▶ **The problem**
Nothing should differ. Repeat every record as written.

▶ **Data to process**
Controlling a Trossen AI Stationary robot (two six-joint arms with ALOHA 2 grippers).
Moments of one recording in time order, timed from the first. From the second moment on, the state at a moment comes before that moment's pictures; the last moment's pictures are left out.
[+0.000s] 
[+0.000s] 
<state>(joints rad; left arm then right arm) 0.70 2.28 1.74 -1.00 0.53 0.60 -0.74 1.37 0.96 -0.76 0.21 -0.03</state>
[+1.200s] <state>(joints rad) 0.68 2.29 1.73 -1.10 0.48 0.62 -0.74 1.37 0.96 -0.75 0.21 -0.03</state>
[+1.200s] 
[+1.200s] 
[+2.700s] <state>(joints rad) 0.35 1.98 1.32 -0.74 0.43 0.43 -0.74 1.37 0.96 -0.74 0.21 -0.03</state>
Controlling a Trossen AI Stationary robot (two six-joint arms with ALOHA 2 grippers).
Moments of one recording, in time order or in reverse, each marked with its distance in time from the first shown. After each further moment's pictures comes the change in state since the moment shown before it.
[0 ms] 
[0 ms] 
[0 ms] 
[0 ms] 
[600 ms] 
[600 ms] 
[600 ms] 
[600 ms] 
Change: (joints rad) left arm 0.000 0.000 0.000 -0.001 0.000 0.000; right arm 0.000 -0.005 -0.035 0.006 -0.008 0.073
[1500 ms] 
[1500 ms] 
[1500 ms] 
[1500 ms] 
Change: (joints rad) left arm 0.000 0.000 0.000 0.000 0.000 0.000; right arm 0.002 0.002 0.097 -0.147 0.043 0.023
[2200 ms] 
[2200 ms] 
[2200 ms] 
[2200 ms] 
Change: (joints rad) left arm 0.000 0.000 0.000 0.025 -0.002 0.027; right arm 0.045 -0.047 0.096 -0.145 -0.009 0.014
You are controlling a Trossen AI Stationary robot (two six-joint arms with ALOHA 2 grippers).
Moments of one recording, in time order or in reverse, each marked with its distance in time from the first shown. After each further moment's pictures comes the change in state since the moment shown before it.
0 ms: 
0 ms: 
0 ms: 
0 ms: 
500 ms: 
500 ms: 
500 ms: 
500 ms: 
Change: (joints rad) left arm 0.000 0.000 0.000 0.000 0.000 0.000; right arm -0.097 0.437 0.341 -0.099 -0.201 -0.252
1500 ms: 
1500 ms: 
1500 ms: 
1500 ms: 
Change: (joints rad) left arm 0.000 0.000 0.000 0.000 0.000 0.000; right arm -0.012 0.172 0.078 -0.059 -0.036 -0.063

▶ **Output for this task**
Controlling a Trossen AI Stationary robot (two six-joint arms with ALOHA 2 grippers).
Moments of one recording in time order, timed from the first. From the second moment on, the state at a moment comes before that moment's pictures; the last moment's pictures are left out.
[+0.000s] 
[+0.000s] 
<state>(joints rad; left arm then right arm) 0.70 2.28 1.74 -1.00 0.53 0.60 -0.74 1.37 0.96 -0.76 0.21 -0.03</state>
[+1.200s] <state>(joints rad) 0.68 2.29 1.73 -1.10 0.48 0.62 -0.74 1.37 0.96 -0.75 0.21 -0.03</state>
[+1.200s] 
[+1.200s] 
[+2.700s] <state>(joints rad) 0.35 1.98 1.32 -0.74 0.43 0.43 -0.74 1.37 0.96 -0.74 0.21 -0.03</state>
Controlling a Trossen AI Stationary robot (two six-joint arms with ALOHA 2 grippers).
Moments of one recording, in time order or in reverse, each marked with its distance in time from the first shown. After each further moment's pictures comes the change in state since the moment shown before it.
[0 ms] 
[0 ms] 
[0 ms] 
[0 ms] 
[600 ms] 
[600 ms] 
[600 ms] 
[600 ms] 
Change: (joints rad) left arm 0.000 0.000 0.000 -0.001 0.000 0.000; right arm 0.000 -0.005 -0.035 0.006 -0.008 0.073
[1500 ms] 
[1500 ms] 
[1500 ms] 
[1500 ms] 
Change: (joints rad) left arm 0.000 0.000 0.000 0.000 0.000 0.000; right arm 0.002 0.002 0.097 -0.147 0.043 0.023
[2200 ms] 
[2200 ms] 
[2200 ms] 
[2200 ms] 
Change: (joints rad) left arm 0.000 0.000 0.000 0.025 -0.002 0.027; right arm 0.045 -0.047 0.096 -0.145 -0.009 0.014
You are controlling a Trossen AI Stationary robot (two six-joint arms with ALOHA 2 grippers).
Moments of one recording, in time order or in reverse, each marked with its distance in time from the first shown. After each further moment's pictures comes the change in state since the moment shown before it.
0 ms: 
0 ms: 
0 ms: 
0 ms: 
500 ms: 
500 ms: 
500 ms: 
500 ms: 
Change: (joints rad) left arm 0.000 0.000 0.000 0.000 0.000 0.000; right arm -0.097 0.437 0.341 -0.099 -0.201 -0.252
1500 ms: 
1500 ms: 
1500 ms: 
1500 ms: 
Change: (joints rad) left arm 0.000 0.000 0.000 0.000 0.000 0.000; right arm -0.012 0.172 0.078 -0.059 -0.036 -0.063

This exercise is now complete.